▸ Given data
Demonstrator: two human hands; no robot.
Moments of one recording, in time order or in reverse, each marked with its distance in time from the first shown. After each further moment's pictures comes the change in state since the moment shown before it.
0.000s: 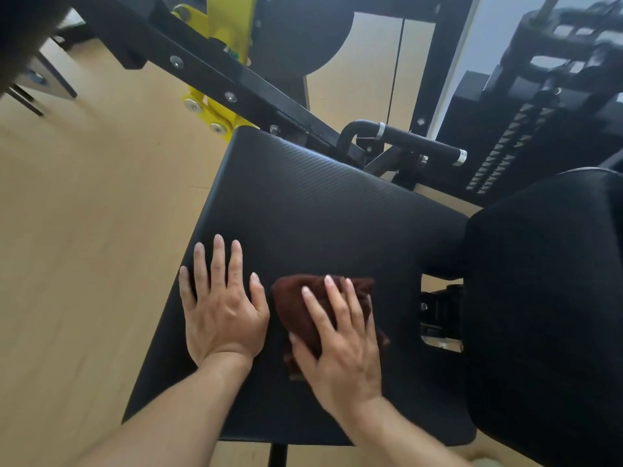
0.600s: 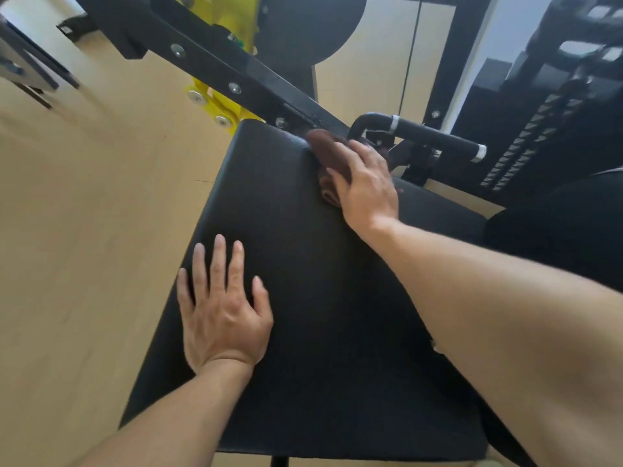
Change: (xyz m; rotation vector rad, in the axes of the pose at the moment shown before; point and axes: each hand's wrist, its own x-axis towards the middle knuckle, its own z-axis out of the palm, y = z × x) left_hand 0.001 0.002 -0.001 -0.005 0.008 -0.018; right_hand 0.224 0.049 -0.040 0.173 0.036 0.106
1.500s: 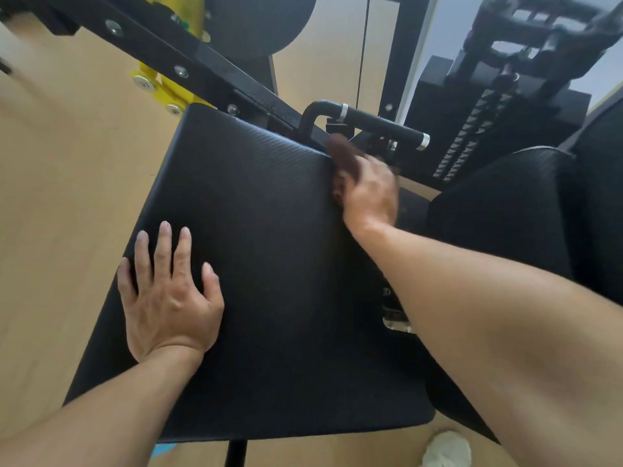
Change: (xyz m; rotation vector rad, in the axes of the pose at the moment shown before) left_hand -0.001 0.001 -0.002 -0.008 -0.014 -0.015; right_hand -0.029 0.061 -0.027 -0.003 0.155 0.289
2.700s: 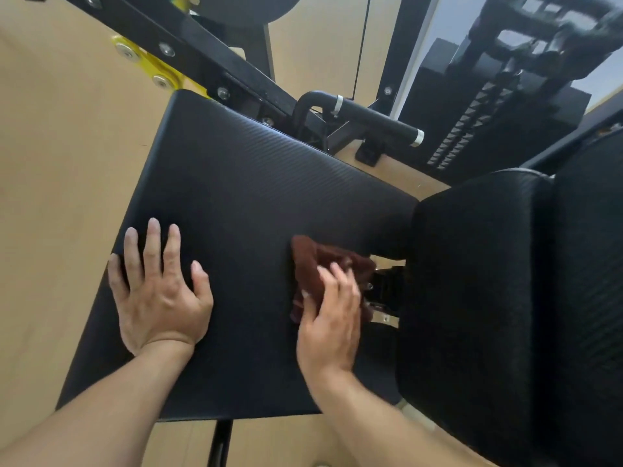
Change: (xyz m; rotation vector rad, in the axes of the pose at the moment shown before) left_hand 0.000 0.006 -0.005 -0.004 -0.018 -0.027; right_hand -0.198 0.001 -0.001 -0.005 -0.023 0.029
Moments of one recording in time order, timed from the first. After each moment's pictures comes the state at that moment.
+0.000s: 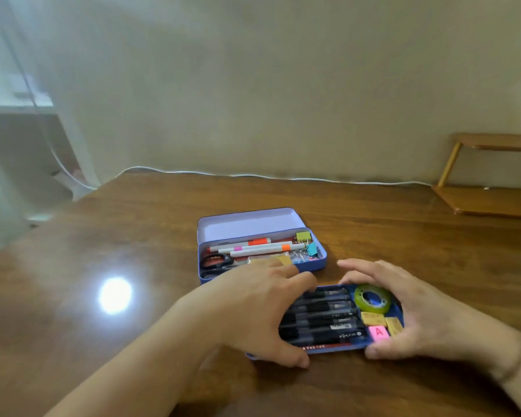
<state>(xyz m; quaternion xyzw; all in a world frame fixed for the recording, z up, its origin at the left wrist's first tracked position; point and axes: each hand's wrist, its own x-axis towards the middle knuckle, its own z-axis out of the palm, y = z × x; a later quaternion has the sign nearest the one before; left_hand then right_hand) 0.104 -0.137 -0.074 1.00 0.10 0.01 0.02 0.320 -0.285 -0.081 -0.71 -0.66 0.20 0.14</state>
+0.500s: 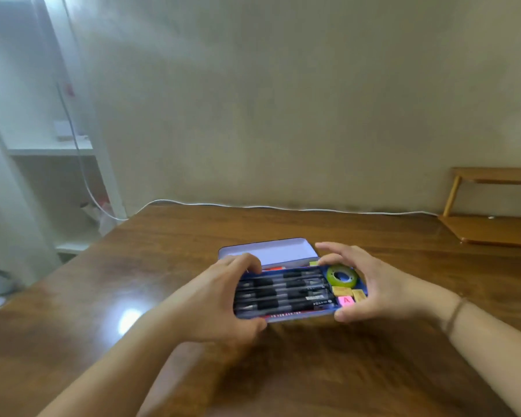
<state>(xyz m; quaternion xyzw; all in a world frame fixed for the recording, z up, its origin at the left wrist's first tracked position) 0.036 -0.095 -0.063 0.95 0.22 0.18 0.14 0.306 -0.225 -0.049 -0.68 -0.67 0.22 0.21</state>
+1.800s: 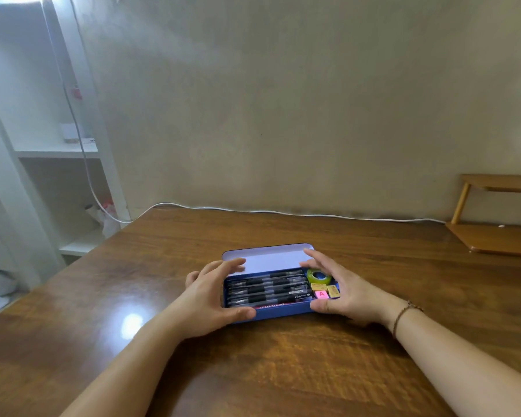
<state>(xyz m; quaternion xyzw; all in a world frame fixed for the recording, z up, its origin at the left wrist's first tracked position) 0.036 -0.046 -0.104 0.90 0.33 0.19 0.21 0.315 -0.167 -0.100 -0.67 -0.66 0.25 0.24</state>
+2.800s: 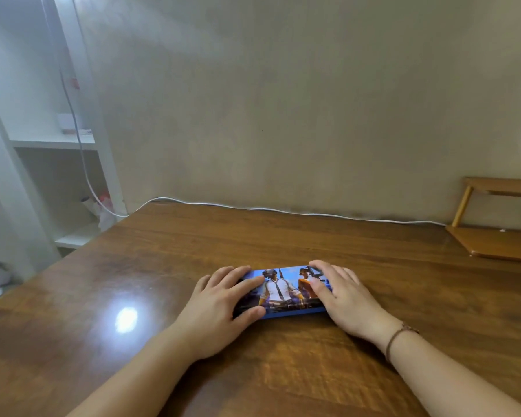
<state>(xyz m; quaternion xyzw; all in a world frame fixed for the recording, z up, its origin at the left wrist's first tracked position) 0.054 -0.063 -0.124 0.93 0.32 0.16 0.05 0.299 -0.165 -0.119 -0.79 -0.57 0.07 0.21</state>
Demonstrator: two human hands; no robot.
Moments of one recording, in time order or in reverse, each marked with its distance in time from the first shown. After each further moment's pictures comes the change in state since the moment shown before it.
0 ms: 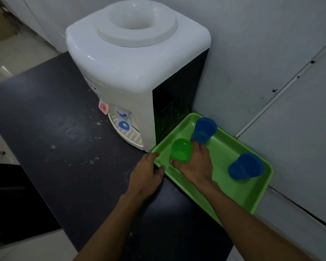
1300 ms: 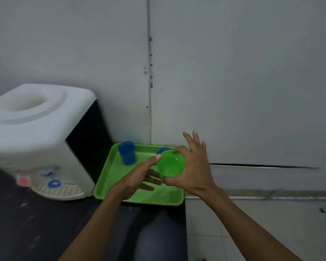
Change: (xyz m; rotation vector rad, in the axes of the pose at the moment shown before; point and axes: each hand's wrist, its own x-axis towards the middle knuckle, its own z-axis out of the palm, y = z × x) left_hand -0.041 0.176 -0.017 -0.463 -0.987 0.099; right_hand -0.174 0.030 -0.174 -0.068 0.581 -0.029
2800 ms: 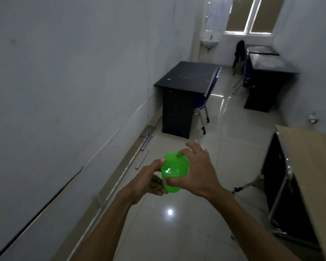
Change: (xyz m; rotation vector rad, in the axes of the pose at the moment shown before) left_hand 0.048 0.051 0.855 0.509 -1.163 0.105; right_hand -0.487 0.401 -0.495 -0.350 0.531 1.039
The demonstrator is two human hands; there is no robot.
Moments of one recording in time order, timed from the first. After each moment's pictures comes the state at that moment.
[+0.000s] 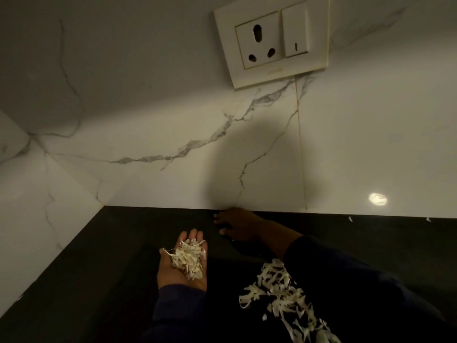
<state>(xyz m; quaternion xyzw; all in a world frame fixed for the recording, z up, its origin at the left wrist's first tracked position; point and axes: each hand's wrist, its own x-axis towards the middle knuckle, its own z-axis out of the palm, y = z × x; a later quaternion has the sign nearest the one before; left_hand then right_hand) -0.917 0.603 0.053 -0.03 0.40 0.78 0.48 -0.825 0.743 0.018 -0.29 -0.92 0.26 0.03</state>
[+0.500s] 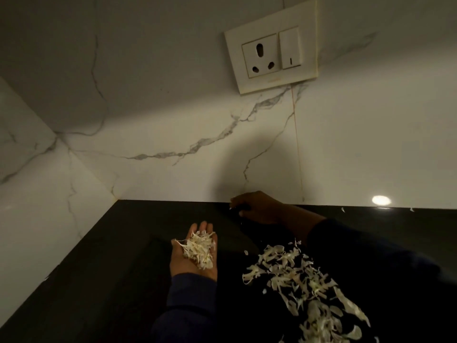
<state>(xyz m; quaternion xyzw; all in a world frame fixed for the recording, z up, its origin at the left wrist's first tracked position) -0.894 0.571 0.077 -0.02 0.36 0.78 0.51 -0.781 0.724 0.052 -0.32 -0.90 0.29 0.09</state>
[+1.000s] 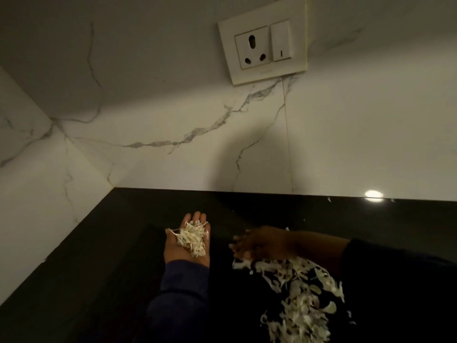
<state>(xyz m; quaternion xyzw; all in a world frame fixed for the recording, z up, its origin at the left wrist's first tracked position) -0.886 0.562 0.079 -0.06 0.34 0.79 0.51 -0.733 0.656 0.020 -0.18 -0.91 0.38 -0.05</state>
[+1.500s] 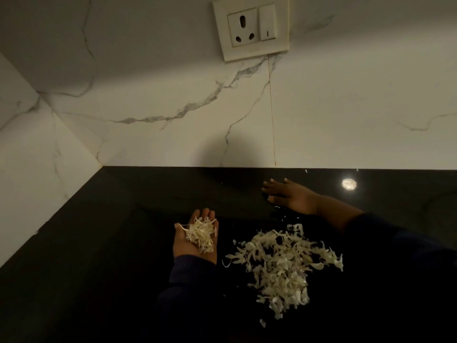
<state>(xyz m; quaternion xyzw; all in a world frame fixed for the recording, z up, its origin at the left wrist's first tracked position) -0.855 0.504 0.054 -0.07 0.37 0.74 0.56 -0.646 0.651 0.018 -0.39 -0.87 0.29 0.03</state>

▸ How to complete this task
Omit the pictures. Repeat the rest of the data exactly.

▸ Final answer
Demonstrator: two human hands; no robot.
Moments of one recording, in time order or in reverse, each marked with its distance in time from the first shown. After each further moment's pictures comes the change in state since the moment shown before it.
0.000s: 
0.600s: 
Change: (xyz m; rotation vector rad, in the axes of the pose at the moment shown before; point and axes: each hand's wrist, its own x-axis towards the middle knuckle, its own z-axis out of the palm, y = z × x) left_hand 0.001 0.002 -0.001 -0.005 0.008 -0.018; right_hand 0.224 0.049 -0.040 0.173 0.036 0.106
1.500s: 
Change: (xyz m; rotation vector rad, in the axes of the pose at the moment shown before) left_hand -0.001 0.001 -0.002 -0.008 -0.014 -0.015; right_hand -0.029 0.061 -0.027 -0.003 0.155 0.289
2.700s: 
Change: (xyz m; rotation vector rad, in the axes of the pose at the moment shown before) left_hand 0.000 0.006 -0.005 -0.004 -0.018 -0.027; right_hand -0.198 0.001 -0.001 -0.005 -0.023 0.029
Moments of one recording in time order, timed from the first. After each moment's pictures comes the state at that moment.
+0.000s: 
<state>(xyz m; quaternion xyzw; all in a world frame fixed for the recording, z up, its origin at the left wrist's first tracked position; point and axes: each hand's wrist, its own x-axis towards the middle knuckle, its own z-axis out of the palm, y = z × x; a later quaternion has the sign nearest the one before; left_hand then right_hand) 0.104 -0.137 -0.074 1.00 0.10 0.01 0.02 0.320 -0.285 -0.081 -0.71 -0.66 0.20 0.14</state>
+0.500s: 
<state>(xyz m; quaternion xyzw; all in a world frame fixed for the recording, z up, its origin at the left wrist's first tracked position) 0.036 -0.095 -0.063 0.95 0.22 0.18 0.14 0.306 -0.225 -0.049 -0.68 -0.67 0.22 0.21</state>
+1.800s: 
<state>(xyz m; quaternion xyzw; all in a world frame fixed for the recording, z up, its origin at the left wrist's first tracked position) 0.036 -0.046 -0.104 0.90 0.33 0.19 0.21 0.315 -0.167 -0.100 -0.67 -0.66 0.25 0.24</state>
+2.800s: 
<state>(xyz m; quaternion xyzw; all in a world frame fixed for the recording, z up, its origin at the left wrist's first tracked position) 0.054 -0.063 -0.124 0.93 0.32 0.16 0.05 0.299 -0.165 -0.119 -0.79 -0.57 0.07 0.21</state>
Demonstrator: two human hands; no robot.
Moments of one recording, in time order or in reverse, each marked with its distance in time from the first shown. After each further moment's pictures comes the change in state since the moment shown before it.
0 ms: 
1300 ms: 
Change: (xyz m; rotation vector rad, in the axes of the pose at the moment shown before; point and axes: each hand's wrist, its own x-axis towards the middle knuckle, its own z-axis out of the palm, y = z × x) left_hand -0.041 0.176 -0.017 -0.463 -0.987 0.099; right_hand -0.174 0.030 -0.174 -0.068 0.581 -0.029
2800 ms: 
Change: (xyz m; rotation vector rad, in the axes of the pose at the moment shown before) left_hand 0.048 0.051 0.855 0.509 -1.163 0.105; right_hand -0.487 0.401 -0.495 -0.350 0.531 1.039
The demonstrator is two human hands; there is no robot.
Moments of one recording in time order, timed from the first. After each moment's pictures comes the state at that moment.
[+0.000s] 
<state>(xyz m; quaternion xyzw; all in a world frame fixed for the recording, z up, its origin at the left wrist's first tracked position; point and axes: each hand's wrist, its own x-axis towards the middle knuckle, its own z-axis out of the palm, y = z × x; a later quaternion has the sign nearest the one before; left_hand then right_hand) -0.917 0.603 0.053 -0.03 0.40 0.78 0.48 -0.825 0.743 0.018 -0.29 -0.92 0.26 0.03</state>
[+0.500s] 
<state>(xyz m; quaternion xyzw; all in a world frame fixed for the recording, z up, its origin at the left wrist's first tracked position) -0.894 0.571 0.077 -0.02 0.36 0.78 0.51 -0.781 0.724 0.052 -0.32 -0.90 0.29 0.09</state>
[+1.000s] 
<state>(xyz m; quaternion xyzw; all in a world frame fixed for the recording, z up, its origin at the left wrist's first tracked position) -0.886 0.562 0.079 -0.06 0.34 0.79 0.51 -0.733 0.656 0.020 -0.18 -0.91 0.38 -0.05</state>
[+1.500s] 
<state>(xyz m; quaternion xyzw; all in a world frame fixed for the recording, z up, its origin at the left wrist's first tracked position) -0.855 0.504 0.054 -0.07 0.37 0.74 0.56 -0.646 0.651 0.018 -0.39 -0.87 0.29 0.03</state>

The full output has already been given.